CONTEXT:To ensure interpretability and replicability of clinical experiments, methods must be adequately explicit and should elicit the same decision from different clinicians who comply with the study protocol. OBJECTIVE:The objective of this study was to determine whether clinician compliance with protocol recommendations exceeds 90%. DESIGN:We developed an adequately explicit computerized protocol (eProtocol-insulin) for managing critically ill adult patient blood glucose. We monitored clinician compliance with eProtocol-insulin recommendations in four intensive care units in four hospitals and compared blood glucose distributions with those of a simple clinical guideline at one hospital and a paper-based protocol at another. All protocols and the guideline used intravenous insulin and 80 to 110 mg/dL (4.4–6.1 mmol/L) blood glucose targets. SETTING:The setting for this study was four academic hospital intensive care units.
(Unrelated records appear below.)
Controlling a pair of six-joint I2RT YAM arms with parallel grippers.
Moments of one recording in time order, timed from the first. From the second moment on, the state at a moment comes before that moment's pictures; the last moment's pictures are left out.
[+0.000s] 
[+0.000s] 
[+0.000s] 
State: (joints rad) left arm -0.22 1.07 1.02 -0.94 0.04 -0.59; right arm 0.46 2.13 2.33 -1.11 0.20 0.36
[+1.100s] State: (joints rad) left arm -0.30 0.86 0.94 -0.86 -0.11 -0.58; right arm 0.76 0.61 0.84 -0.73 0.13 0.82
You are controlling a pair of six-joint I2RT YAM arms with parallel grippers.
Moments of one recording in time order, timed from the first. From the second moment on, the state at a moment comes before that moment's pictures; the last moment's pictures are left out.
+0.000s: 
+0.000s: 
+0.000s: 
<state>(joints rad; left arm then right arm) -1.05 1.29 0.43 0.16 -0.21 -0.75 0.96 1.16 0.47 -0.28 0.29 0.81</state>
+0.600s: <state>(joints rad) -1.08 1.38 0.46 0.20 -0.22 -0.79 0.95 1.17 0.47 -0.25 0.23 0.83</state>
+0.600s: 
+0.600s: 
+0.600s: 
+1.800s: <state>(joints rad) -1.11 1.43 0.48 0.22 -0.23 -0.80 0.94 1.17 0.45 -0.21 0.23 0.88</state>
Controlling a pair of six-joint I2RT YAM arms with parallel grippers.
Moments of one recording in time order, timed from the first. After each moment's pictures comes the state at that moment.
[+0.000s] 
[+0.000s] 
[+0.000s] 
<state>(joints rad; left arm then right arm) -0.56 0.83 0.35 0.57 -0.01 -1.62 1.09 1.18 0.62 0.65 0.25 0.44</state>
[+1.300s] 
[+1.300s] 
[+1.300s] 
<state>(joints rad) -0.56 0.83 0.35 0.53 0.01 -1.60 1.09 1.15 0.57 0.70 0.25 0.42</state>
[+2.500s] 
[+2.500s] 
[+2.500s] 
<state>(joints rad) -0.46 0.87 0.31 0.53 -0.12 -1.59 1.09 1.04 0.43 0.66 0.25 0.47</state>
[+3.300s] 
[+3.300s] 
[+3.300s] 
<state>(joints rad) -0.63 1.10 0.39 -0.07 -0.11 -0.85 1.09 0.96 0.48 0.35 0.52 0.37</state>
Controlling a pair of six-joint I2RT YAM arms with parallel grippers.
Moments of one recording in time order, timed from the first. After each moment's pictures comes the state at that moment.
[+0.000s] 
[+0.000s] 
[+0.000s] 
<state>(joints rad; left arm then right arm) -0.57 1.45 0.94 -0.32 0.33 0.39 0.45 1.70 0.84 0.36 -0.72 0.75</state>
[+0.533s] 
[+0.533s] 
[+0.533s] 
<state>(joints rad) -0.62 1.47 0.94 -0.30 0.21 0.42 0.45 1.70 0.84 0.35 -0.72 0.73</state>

PATIENTS:This study included critically ill adults requiring intravenous insulin. INTERVENTION:Intervention used in this study was a bedside computerized protocol for managing blood glucose. MAIN OUTCOME MEASURE:The main outcome measure was clinician compliance with eProtocol-insulin recommendations. RESULTS:The number of patients was 31 to 458 and the number of blood glucose measurements was 2,226 to 19,925 among the four intensive care units. Clinician compliance with eProtocol-insulin recommendations was 91% to 98%. Blood glucose distributions were similar in the four hospitals (generalized linear model p = .18). Compared with the simple guideline, eProtocol-insulin glucose measurements within target increased from 21% to 39%, and mean blood glucose decreased from 142 to 115 mg/dL (generalized linear model p < .001). Compared with the paper-based protocol, eProtocol-insulin glucose measurements within target increased from 28% to 42%, and mean blood glucose decreased from 134 to 116 mg/dL (generalized linear model p = .001). CONCLUSIONS:The 91% to 98% clinician compliance indicates eProtocol-insulin is an exportable instrument that can establish a replicable experimental method for clinical trials of blood glucose management in critically ill adults. Control of blood glucose was better with eProtocol-insulin than with a simple clinical guideline or a paper-based protocol.